Your answer should be only the lines below from the one with "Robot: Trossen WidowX" to the one with "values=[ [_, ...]", repeated exactly, ends included.

* GIVEN INFORMATION:
Segment Open

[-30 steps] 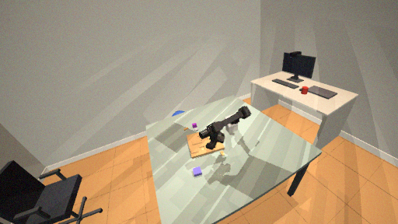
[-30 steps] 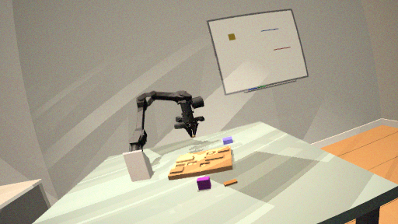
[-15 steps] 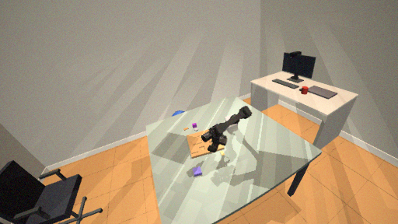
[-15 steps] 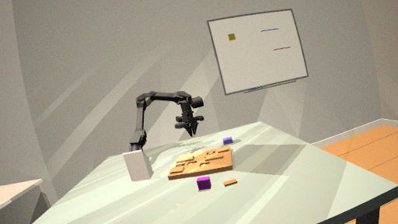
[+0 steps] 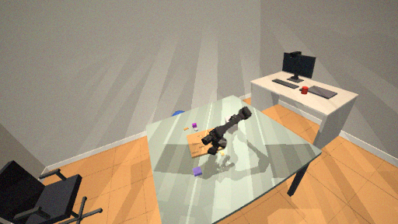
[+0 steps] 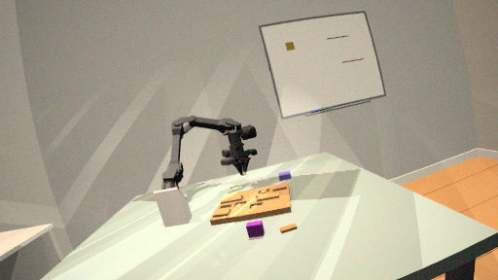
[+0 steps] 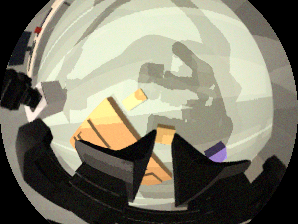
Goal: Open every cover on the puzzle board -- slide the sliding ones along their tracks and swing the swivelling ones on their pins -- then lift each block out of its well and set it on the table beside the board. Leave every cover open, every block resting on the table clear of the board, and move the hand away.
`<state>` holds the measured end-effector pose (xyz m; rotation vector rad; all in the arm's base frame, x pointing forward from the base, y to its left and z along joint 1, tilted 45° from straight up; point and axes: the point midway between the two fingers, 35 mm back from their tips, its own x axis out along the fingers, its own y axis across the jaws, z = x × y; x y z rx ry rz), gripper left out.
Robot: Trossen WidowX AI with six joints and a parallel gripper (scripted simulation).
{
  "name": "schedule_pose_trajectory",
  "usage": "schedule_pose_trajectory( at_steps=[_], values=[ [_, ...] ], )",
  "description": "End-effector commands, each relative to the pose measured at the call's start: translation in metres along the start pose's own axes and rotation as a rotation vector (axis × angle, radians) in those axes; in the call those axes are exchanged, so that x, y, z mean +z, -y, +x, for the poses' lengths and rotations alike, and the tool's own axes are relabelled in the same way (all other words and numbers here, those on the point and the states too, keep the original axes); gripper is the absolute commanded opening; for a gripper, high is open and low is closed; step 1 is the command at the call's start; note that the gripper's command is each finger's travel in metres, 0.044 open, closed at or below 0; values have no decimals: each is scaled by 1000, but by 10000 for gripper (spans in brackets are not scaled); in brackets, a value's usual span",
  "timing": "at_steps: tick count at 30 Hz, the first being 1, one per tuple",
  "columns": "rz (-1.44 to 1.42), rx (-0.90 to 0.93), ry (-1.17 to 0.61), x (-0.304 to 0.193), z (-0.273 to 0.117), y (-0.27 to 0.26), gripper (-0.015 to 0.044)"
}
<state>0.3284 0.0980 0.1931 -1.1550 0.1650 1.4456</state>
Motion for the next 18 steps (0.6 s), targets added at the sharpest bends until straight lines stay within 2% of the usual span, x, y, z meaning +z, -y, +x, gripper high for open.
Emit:
schedule_pose_trajectory(
  at_steps=[1,18],
  values=[
    [10,7,0,-1,8,-2,80],
    [9,6,0,-1,36,-2,80]
  ],
)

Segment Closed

* COMPLETED EXERCISE:
Robot: Trossen WidowX AI with six joints and a parallel gripper (scripted simulation).
{
  "name": "schedule_pose_trajectory",
  "usage": "schedule_pose_trajectory( at_steps=[_], values=[ [_, ...] ], )",

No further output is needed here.